**Task description**. Transcribe all data verbatim. Skip the pictures.

____ Study material

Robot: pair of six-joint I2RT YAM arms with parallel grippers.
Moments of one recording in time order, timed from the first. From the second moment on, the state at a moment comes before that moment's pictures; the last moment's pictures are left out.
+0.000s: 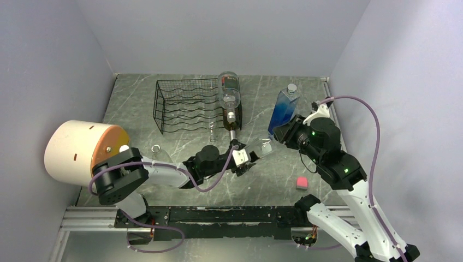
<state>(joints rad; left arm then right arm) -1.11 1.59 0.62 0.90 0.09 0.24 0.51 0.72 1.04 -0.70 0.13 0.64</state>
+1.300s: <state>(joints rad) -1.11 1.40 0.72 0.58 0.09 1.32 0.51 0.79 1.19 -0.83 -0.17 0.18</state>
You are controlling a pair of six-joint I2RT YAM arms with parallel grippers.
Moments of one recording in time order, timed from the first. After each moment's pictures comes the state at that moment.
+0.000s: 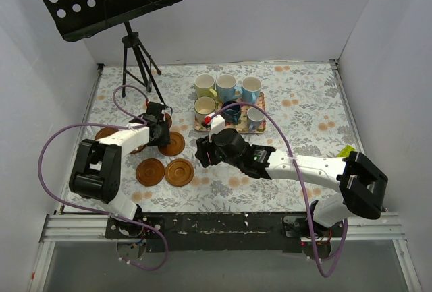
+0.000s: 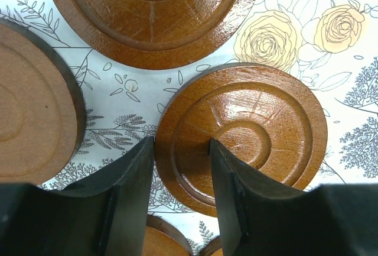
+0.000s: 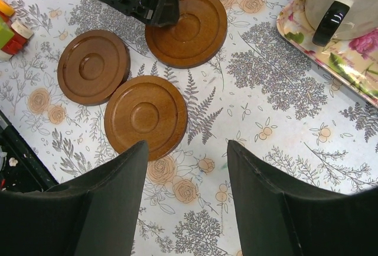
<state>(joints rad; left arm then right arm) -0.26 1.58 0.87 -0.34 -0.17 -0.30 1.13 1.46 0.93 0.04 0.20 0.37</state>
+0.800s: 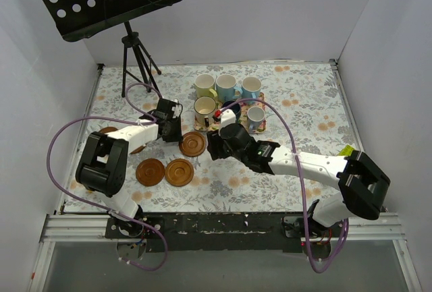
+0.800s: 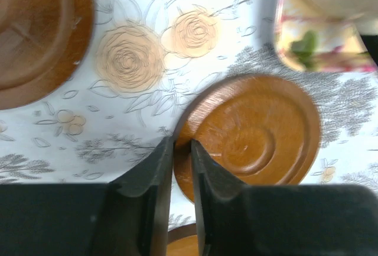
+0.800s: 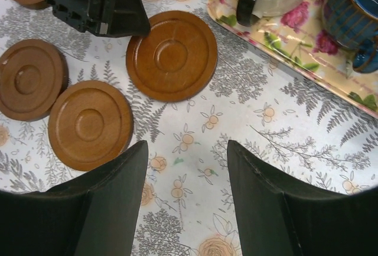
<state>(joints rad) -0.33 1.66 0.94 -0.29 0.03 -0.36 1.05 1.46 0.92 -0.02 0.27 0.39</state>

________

**Response to this exercise**.
Robot: pair of six-joint I2RT YAM arms with parallel grippers.
Moments of one recording in time order, timed from the first. From the second moment on, the state at a moment comes before that moment's pictures; the last moment's pictures are left out.
+0.000s: 
<state>(joints rad; left arm then right arm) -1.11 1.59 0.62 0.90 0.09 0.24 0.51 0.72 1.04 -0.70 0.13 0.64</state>
+1.300s: <state>(joints rad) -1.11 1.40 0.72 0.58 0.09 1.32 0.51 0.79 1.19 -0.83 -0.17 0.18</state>
You are controlling a pair of six-joint I2RT YAM arms with parallel grippers.
Moments of one recording in time order, timed from the first. After each moment's pictures comes the state at that moment.
+0.000s: 
+0.000s: 
+0.000s: 
<state>(joints rad; left arm then right arm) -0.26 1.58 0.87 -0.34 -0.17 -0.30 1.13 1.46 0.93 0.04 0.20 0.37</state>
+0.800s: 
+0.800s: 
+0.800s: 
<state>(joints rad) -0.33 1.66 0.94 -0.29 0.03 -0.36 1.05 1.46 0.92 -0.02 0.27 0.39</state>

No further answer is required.